Work item: Copy word for word, please, the lines of the entries below running from the one containing "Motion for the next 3" to the one containing "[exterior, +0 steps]", both ends included.

Data to process Block Start

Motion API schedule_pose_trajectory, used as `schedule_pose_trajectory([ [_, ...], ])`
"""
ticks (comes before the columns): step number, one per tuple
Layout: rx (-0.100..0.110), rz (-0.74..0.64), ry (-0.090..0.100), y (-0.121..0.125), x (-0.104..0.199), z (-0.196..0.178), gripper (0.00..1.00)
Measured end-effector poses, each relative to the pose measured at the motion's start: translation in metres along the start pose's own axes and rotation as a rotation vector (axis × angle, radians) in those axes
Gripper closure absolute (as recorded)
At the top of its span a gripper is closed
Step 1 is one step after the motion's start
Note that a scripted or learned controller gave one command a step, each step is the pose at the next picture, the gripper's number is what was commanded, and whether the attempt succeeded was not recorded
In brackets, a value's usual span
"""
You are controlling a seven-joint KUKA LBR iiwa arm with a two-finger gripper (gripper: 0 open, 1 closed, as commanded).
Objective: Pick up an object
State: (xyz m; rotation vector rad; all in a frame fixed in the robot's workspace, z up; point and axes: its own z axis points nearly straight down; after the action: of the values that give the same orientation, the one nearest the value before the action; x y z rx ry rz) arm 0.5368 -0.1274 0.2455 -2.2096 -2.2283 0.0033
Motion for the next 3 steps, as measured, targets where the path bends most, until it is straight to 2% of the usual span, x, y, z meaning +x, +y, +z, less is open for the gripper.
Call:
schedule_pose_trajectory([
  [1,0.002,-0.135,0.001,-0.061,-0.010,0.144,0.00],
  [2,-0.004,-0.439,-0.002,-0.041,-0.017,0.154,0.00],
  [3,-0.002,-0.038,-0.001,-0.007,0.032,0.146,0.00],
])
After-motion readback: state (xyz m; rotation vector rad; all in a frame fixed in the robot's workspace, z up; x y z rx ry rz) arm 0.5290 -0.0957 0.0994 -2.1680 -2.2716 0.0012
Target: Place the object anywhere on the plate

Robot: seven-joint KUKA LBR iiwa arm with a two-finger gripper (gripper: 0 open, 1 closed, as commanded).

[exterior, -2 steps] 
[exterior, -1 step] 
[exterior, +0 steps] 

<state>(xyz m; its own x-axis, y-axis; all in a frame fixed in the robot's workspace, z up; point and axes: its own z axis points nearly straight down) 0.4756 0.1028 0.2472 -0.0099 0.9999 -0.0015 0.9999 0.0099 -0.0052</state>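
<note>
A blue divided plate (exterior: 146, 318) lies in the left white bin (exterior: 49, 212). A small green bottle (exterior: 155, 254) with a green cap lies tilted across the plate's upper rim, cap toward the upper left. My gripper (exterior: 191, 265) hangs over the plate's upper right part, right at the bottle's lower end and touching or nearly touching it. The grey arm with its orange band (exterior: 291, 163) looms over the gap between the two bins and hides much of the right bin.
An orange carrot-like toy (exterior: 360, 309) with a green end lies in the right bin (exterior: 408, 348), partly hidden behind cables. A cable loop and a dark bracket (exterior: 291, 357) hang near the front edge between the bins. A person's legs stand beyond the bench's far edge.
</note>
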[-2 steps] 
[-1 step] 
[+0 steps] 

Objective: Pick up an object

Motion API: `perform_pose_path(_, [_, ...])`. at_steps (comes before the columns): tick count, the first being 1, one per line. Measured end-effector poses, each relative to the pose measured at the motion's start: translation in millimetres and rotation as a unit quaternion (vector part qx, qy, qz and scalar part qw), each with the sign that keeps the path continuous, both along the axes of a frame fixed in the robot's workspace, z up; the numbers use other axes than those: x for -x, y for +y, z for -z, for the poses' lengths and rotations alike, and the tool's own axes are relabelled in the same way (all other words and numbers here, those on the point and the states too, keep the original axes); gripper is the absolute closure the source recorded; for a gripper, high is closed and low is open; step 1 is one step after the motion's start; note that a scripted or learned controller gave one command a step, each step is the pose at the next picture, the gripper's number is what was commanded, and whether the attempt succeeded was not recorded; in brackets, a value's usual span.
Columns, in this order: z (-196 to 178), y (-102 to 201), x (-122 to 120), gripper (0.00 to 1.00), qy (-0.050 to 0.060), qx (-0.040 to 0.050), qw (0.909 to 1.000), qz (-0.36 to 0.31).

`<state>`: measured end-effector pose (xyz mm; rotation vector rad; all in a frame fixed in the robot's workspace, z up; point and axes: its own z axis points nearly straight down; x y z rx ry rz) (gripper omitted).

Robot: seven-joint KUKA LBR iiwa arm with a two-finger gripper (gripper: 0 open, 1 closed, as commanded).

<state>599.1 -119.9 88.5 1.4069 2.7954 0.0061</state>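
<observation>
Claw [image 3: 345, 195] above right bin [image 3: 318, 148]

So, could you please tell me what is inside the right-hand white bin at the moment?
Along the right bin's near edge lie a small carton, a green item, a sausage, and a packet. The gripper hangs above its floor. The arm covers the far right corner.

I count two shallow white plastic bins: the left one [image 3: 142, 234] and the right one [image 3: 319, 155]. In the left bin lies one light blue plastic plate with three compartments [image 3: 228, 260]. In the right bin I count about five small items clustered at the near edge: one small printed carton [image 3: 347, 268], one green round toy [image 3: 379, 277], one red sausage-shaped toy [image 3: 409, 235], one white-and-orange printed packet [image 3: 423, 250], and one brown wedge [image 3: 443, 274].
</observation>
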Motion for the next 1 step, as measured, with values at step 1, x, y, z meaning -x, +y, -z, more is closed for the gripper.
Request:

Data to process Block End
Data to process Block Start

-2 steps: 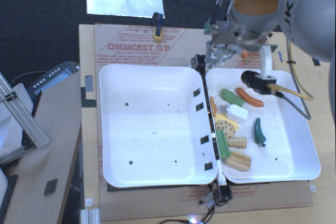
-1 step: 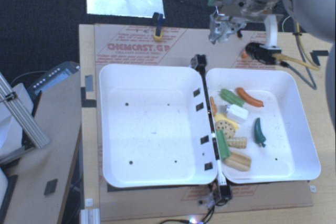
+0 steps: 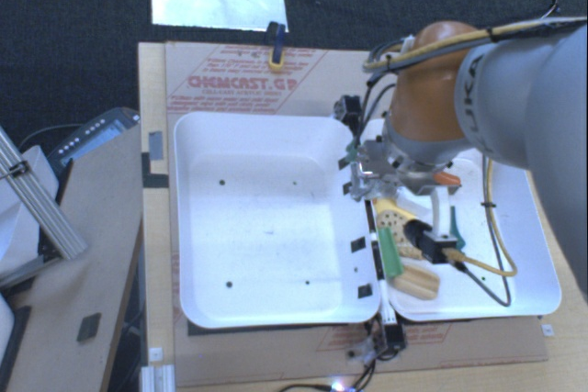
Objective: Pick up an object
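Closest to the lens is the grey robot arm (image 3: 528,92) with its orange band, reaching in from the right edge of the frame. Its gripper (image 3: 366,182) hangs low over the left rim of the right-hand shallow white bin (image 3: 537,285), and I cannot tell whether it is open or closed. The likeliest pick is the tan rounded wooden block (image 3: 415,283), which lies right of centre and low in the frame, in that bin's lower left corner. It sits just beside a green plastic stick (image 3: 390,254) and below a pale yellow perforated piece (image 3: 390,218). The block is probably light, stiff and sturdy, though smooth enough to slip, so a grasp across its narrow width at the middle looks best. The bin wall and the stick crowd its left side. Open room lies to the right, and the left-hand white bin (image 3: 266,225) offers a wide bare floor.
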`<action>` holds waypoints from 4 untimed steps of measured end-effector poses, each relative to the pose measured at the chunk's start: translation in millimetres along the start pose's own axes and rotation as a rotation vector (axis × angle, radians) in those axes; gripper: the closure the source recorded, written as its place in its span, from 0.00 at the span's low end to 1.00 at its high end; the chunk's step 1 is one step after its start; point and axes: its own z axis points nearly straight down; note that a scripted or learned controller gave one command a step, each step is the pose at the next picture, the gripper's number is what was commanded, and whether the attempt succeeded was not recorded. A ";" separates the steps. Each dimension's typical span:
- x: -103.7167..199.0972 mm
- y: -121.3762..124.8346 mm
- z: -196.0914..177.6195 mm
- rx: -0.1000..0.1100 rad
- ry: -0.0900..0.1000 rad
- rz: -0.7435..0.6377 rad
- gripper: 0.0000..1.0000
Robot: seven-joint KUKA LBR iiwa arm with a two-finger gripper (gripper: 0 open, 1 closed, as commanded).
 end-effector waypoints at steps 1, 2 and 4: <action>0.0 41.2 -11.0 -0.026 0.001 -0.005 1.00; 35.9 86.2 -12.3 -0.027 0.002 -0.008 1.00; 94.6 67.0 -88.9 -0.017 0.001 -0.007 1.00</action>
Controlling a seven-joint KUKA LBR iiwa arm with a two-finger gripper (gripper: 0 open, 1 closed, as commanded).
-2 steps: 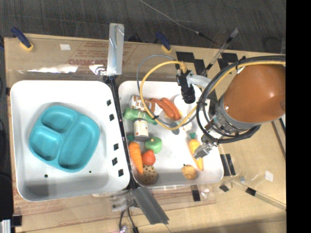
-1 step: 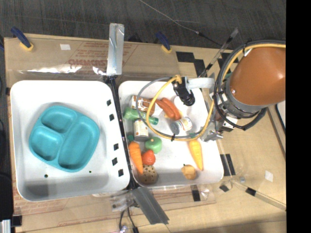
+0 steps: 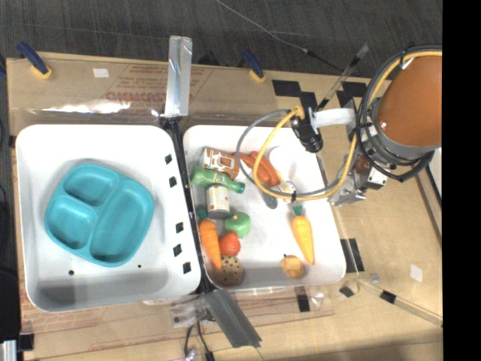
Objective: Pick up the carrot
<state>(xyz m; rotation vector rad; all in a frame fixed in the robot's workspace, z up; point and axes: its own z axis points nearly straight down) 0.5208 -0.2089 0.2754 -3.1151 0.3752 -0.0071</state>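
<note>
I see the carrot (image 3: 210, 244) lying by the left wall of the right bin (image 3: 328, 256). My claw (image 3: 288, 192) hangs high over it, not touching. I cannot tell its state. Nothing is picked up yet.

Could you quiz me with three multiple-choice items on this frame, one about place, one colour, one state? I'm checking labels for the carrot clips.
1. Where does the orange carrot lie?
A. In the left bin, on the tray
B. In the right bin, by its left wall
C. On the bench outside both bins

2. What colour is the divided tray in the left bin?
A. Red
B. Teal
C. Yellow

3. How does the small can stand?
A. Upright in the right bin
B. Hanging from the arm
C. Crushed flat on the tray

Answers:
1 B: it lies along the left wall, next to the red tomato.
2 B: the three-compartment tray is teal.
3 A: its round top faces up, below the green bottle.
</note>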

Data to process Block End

Exercise result:
Motion for the next 3 steps, as measured, targets where the path bends most, until it is straight to 2% of the usual span, x, y, z meaning +x, +y, +z, less is open for the gripper.
Call:
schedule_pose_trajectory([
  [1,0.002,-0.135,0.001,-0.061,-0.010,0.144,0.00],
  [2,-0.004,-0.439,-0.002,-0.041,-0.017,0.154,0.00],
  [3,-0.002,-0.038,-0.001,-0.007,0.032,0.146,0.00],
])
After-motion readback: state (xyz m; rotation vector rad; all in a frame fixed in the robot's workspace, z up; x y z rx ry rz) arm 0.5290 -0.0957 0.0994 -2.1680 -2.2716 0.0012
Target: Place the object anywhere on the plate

Robot: seven-joint KUKA LBR iiwa arm with a two-finger gripper (gripper: 0 open, 1 closed, as commanded).

[exterior, -2 steps] 
[exterior, -1 step] 
[exterior, +0 steps] 

What has been written here completes the answer.